Investing
May 29, 2015

3 Ways People Flush Away Free Money

Simple. Thrifty. Living.

Smart saving strategies are within your reach, but you have to take advantage of these opportunities to increase your cash flow and savings. Here are some ways you can make sure you are not flushing your money away.

When you fail to contribute to your retirement account — and thus turn down your employer’s offer of free money — you’re losing out on potentially thousands of extra dollars a year. Sure, that cash isn’t readily accessible for a shopping spree, but it is smartly being set aside for retirement. Your employer will likely set a limit that matches your contributions. For example, if you contribute 5 percent of your yearly earnings to your 401(k), your employer will match that 5 percent contribution. On a $50,000 annual salary, that’s a free $2,500, and on a $100,000 annual salary, you’ll snag an extra $5,000 a year in your 401(k) account. You should also put extra money into an IRA to maximize your retirement investments.

Is your financial institution charging you to use its services? You may not even know it, so review your checking and savings accounts to find out if that’s the case. If you find another financial institution that will charge you less or, better yet, nothing at all to bank with them, make the switch. Similarly, a high credit card interest rate on your balance wastes major money every month. Paying your full credit card balance allows you to avoid these monthly charges. Make the trek to your bank rather than paying unnecessary fees to use another financial institution’s ATM.

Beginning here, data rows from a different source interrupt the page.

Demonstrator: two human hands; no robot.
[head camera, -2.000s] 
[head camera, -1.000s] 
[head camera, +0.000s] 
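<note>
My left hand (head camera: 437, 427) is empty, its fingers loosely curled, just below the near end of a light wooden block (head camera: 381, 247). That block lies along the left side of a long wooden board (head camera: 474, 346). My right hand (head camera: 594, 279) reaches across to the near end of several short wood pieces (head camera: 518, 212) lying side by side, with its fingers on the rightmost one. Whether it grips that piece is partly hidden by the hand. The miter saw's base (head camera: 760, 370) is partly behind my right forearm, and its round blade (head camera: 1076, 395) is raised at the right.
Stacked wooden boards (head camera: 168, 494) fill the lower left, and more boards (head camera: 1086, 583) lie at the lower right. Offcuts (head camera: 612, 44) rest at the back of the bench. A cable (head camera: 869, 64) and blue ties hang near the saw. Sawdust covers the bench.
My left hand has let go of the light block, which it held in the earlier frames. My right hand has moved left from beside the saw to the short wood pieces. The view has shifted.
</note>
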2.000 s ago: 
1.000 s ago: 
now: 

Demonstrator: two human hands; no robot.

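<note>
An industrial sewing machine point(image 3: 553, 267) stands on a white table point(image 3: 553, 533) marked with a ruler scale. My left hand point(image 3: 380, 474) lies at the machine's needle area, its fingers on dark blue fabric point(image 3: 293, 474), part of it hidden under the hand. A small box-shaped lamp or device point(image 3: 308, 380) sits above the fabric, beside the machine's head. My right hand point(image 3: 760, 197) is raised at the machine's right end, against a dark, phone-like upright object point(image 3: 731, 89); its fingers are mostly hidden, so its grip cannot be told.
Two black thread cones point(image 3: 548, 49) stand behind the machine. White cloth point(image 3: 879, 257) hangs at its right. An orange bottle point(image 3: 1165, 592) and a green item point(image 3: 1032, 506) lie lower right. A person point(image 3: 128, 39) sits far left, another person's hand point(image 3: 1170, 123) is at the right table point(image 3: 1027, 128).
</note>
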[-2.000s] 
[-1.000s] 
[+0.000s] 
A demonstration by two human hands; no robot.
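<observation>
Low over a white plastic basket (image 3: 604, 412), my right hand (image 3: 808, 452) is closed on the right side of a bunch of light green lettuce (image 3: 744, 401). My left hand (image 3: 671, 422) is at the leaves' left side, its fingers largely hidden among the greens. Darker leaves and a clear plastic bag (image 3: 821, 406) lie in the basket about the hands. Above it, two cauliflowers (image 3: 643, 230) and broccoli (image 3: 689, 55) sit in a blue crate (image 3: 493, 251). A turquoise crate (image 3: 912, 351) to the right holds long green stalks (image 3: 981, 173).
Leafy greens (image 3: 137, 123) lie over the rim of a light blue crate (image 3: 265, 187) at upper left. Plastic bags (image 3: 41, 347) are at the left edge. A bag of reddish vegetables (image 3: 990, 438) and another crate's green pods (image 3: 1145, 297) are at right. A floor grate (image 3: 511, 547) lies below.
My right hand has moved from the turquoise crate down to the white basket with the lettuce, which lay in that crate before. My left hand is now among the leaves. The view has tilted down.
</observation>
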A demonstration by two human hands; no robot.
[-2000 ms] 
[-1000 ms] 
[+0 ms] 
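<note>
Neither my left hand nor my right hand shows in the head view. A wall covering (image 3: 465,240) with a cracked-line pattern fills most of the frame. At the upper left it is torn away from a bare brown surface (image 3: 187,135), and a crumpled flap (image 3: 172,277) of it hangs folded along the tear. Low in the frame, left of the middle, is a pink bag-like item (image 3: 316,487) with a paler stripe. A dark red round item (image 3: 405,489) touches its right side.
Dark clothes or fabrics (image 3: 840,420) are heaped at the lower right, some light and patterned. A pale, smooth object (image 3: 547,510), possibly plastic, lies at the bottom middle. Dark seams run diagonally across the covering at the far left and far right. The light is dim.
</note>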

If you have any unclaimed assets, they are yours for the taking — as long as you hunt them down. Common types of unclaimed assets include the following:

  • Cashier’s checks or money orders that were never cashed
  • Stocks, mutual funds and bonds
  • Open savings accounts
  • Utility company security deposits
  • Matured savings bonds no longer earning interest
  • Closed insurance policies

Your state likely keeps a record of these assets. Visit the website of your state treasurer or controller, where you can search for unclaimed property in your name. If you’re married, don’t forget to search for your maiden name as well, because some of these unclaimed assets are years, if not decades, old. As of 2013, states held an estimated nearly $42 billion in unclaimed assets, according to The National Association of Unclaimed Property Administrators.

It might seem like nothing in life is free — but you might be able to track down some free money along the way. Taking advantage of opportunities to increase your savings, as well as avoiding unnecessary fees, are the first steps toward a better financial future.